This project aims to tackle the pervasive issue of vehicle insurance fraud, which causes substantial financial losses for insurance companies and erodes consumer trust. Fraudulent claims vary from staged accidents to exaggerated injuries, complicating the claims process and increasing costs. By leveraging historical vehicle and policy data, our objective is to develop a robust predictive model to accurately detect and prevent fraudulent claims. The implementation of this model is intended to help insurance companies minimize financial losses, enhance the efficiency of claims processing, and maintain fair premium pricing for customers.
- Source: Kaggle
- Size: 15,420 records
- Variables: 33 (both categorical and numerical)
- Key Features:
- Month of the accident
- Day of the week
- Make of the vehicle
- Accident area
- Age of the policyholder
- Various policy details
- Indicator of whether the claim was fraudulent
The dataset offers a robust sample size for training and evaluating the predictive model and includes indicators for fraudulent claims, making it suitable for building a classification model.
- Data Preparation: Handle missing values, convert data types, encode categorical variables, and scale numerical features.
- Feature Engineering: Select relevant features, encode categorical variables using one-hot encoding, and apply SMOTE to handle class imbalance.
- Model Training and Evaluation: Train and evaluate models (Isolation Forest, Gradient Boosting, Decision Tree, XGBoost, Random Forest, K-Nearest Neighbor, Logistic Regression, and CatBoost) with hyperparameter tuning.
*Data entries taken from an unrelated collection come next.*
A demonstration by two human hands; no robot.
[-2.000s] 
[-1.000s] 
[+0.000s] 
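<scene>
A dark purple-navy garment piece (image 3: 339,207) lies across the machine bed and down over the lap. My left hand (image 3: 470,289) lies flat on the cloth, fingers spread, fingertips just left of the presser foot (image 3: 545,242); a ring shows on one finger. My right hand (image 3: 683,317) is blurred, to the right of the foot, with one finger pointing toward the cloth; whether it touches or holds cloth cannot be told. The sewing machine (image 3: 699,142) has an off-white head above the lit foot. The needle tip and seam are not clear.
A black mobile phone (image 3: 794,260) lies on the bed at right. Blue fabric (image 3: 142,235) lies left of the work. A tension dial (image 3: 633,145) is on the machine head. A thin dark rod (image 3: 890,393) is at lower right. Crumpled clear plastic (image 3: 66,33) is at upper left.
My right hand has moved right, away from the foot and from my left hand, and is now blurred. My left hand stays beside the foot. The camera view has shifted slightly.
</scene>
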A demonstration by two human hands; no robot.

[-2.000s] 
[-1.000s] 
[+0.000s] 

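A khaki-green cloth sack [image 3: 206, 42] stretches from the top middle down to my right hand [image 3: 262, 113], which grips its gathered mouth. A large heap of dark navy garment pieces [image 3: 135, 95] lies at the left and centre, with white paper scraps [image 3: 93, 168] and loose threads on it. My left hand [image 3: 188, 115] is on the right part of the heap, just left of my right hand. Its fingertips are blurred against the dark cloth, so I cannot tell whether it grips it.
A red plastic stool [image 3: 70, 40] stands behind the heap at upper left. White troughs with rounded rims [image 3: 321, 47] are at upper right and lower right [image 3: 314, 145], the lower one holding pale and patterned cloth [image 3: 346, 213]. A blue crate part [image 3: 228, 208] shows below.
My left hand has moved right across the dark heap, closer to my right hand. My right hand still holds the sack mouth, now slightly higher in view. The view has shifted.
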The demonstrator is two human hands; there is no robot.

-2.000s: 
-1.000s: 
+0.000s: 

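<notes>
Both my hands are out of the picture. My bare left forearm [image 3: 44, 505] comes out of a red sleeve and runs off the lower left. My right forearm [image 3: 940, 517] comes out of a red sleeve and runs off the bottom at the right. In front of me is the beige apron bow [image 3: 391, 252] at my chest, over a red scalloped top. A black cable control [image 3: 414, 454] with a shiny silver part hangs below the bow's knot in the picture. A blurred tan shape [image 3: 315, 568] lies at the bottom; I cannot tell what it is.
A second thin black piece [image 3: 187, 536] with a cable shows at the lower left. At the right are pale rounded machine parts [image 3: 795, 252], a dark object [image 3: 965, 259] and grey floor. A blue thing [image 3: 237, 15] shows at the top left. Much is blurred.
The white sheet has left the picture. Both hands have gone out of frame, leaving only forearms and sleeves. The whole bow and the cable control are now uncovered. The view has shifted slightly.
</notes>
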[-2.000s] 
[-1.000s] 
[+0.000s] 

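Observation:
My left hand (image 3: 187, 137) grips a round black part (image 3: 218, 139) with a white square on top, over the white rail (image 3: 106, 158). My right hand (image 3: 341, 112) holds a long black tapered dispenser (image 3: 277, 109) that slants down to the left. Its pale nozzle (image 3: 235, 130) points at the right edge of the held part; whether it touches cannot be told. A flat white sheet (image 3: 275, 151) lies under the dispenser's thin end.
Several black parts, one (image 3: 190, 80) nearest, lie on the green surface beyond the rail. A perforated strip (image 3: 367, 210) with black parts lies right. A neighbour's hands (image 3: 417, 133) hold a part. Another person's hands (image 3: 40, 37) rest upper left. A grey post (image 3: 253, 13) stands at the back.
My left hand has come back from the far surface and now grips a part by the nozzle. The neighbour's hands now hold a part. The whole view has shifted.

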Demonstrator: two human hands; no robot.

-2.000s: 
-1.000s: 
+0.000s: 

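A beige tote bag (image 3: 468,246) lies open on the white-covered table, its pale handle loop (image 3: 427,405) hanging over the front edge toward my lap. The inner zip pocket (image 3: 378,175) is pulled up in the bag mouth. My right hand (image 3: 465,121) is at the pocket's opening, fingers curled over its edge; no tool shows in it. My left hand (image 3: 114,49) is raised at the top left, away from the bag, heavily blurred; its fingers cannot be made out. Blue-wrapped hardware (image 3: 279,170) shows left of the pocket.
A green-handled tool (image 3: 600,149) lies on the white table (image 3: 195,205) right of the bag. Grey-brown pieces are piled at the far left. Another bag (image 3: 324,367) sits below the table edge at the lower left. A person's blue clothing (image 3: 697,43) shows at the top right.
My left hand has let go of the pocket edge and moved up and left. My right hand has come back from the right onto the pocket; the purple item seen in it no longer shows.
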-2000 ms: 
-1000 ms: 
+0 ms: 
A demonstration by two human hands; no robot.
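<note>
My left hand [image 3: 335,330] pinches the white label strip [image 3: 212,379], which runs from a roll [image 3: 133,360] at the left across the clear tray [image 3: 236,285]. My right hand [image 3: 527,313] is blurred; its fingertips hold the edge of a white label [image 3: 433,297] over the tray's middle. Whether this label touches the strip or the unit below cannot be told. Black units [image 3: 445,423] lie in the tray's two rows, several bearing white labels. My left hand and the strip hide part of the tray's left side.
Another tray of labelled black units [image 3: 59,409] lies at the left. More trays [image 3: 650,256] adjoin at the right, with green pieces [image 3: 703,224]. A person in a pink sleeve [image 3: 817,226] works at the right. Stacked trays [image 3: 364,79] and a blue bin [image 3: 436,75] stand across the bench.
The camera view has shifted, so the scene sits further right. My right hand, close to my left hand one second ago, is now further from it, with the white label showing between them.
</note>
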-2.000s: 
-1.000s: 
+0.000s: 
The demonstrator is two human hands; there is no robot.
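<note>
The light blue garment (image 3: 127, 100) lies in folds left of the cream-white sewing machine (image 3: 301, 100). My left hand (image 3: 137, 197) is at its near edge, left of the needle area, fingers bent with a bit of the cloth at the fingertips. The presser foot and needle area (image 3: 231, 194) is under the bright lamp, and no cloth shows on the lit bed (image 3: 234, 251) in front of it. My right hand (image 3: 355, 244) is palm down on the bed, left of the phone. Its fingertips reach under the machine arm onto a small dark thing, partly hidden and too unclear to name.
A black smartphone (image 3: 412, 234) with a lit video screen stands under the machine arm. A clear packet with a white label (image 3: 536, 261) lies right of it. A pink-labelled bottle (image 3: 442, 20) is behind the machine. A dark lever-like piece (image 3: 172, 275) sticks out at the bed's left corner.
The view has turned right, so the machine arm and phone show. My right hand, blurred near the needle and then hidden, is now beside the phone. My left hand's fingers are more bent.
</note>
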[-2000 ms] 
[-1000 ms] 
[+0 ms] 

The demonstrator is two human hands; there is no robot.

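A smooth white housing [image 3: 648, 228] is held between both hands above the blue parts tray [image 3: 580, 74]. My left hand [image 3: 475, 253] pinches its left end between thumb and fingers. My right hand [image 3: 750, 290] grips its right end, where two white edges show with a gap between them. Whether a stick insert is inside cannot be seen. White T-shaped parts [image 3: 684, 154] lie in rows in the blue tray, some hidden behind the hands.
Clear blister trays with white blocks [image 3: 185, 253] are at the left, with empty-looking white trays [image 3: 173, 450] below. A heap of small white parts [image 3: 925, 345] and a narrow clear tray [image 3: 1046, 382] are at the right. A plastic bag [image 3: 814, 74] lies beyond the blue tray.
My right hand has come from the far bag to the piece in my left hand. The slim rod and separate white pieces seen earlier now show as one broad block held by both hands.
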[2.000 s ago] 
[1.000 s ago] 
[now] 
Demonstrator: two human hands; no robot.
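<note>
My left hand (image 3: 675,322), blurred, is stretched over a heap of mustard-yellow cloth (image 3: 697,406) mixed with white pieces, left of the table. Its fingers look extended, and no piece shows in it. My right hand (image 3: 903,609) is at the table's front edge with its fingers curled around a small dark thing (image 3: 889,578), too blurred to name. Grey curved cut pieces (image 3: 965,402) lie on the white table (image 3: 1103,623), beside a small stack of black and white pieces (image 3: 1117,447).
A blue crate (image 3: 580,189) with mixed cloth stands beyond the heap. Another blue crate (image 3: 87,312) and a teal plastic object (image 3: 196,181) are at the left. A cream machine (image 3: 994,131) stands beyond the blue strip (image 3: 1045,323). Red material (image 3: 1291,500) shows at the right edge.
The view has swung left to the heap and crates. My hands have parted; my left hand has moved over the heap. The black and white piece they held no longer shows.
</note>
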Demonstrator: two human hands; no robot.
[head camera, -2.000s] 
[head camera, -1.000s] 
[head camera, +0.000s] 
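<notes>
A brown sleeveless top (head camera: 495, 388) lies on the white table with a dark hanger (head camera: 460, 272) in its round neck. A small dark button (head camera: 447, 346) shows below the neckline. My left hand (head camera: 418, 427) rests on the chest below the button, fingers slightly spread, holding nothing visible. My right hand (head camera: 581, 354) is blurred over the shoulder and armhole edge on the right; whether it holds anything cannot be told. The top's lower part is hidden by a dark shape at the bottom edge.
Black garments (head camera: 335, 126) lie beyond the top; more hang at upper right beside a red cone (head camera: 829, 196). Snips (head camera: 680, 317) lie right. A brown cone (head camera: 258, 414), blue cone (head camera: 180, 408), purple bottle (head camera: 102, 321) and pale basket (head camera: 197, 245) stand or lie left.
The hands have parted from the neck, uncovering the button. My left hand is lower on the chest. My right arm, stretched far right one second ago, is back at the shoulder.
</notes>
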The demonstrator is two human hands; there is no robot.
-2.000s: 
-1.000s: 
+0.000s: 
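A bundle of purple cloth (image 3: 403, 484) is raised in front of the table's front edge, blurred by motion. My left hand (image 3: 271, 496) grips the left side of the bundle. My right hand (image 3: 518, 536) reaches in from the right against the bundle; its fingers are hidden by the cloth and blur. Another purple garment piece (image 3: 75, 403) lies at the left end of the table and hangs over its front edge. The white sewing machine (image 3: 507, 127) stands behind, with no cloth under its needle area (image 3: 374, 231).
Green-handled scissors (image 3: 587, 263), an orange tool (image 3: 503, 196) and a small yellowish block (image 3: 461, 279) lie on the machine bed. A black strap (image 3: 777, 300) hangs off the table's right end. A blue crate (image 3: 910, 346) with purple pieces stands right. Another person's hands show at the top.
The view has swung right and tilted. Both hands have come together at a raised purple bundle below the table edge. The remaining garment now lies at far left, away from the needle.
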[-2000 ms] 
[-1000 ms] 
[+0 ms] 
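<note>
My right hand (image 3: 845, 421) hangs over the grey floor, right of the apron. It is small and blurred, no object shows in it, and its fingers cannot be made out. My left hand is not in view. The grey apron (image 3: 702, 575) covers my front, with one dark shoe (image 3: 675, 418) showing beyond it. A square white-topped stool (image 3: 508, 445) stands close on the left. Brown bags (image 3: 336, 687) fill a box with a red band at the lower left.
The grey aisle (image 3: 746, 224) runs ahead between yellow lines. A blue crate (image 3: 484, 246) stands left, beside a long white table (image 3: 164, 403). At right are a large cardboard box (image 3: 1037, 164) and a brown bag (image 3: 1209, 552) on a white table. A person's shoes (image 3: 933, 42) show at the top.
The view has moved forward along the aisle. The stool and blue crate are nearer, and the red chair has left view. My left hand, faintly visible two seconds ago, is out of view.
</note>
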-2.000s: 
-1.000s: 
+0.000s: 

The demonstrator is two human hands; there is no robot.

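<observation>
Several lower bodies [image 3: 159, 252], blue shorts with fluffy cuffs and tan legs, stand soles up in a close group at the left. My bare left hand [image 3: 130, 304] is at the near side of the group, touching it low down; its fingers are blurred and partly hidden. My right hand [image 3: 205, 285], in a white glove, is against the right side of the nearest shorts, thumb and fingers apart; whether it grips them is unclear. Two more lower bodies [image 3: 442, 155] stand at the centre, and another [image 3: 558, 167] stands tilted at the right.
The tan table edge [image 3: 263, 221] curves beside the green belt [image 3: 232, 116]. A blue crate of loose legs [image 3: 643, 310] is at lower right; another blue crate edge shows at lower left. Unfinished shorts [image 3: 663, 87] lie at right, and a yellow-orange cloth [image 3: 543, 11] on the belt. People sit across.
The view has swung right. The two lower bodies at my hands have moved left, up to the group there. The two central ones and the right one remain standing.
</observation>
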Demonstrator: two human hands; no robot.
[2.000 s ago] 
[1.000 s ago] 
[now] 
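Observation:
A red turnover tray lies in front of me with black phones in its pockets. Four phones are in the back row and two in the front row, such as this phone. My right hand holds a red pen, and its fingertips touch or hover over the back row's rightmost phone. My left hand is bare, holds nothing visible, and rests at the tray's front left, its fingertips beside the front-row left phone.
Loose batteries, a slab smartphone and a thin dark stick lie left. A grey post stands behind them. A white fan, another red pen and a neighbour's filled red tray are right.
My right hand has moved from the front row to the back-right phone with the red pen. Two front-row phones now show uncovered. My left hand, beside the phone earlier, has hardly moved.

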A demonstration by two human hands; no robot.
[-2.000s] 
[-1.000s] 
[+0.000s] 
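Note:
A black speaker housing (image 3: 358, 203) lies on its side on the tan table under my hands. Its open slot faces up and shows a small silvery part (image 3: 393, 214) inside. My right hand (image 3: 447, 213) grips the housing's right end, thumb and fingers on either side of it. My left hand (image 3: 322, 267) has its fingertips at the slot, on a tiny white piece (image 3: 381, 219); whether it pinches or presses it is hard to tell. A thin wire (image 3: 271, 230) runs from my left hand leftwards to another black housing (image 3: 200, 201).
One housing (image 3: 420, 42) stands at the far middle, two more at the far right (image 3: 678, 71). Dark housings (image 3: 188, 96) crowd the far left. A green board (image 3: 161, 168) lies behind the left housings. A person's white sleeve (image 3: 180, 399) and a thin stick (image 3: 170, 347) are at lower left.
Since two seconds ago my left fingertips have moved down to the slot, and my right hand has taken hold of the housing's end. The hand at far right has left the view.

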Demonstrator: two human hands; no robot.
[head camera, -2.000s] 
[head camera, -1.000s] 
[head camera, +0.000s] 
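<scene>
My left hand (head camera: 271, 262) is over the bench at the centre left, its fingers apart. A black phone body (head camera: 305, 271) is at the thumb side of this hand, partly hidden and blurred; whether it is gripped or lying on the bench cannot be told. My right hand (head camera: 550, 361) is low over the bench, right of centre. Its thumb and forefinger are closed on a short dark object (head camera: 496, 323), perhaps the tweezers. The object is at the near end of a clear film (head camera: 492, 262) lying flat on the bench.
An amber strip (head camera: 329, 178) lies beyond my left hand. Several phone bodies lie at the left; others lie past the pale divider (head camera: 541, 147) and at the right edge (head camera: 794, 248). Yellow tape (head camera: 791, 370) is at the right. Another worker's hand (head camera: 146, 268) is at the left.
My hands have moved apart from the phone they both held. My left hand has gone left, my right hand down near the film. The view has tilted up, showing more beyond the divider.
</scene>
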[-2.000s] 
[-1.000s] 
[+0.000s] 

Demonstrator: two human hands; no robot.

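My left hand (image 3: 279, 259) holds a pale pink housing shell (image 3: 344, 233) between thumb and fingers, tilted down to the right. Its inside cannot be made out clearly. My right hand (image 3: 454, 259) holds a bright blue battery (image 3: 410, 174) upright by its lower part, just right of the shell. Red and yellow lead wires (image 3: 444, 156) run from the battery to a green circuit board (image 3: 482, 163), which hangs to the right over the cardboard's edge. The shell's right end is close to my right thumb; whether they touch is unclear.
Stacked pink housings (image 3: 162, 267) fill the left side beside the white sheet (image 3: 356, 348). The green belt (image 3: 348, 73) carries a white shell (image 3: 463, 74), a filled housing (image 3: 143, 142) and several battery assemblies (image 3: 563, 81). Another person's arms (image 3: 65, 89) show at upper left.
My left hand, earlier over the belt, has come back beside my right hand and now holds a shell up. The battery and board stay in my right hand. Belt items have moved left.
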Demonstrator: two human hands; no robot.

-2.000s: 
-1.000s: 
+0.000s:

- Model Comparison: Compare models based on performance metrics, highlighting CatBoost as the top performer.
- Python 3.x
- Required libraries:
- pandas
- numpy
- scikit-learn
- xgboost
- matplotlib
- seaborn
- scikit-optimize (for Bayesian Optimization)
- Jupyter Notebook
-
Clone the repository:
git clone https://github.com/oxayavongsa/aai-510-ml-group-1 cd aai-510-ml-group-1
-
Install the required packages:
pip install -r requirements.txt
-
Open the Jupyter Notebook for Exploratory Data Analysis (EDA):
jupyter notebook Final Project SectionA-Team 1.ipynb
-
Follow the notebook steps to perform data cleaning, feature selection, and model training.
- Team Leader/Representative: Outhai Xayavongsa (Thai)
- Technical Lead: Aaron Ramirez
- Members:
- Aaron Ramirez
- Muhammad Haris
- Outhai Xayavongsa (Thai)
YouTube: Related Video
This project is licensed under the MIT License - see the LICENSE file for details.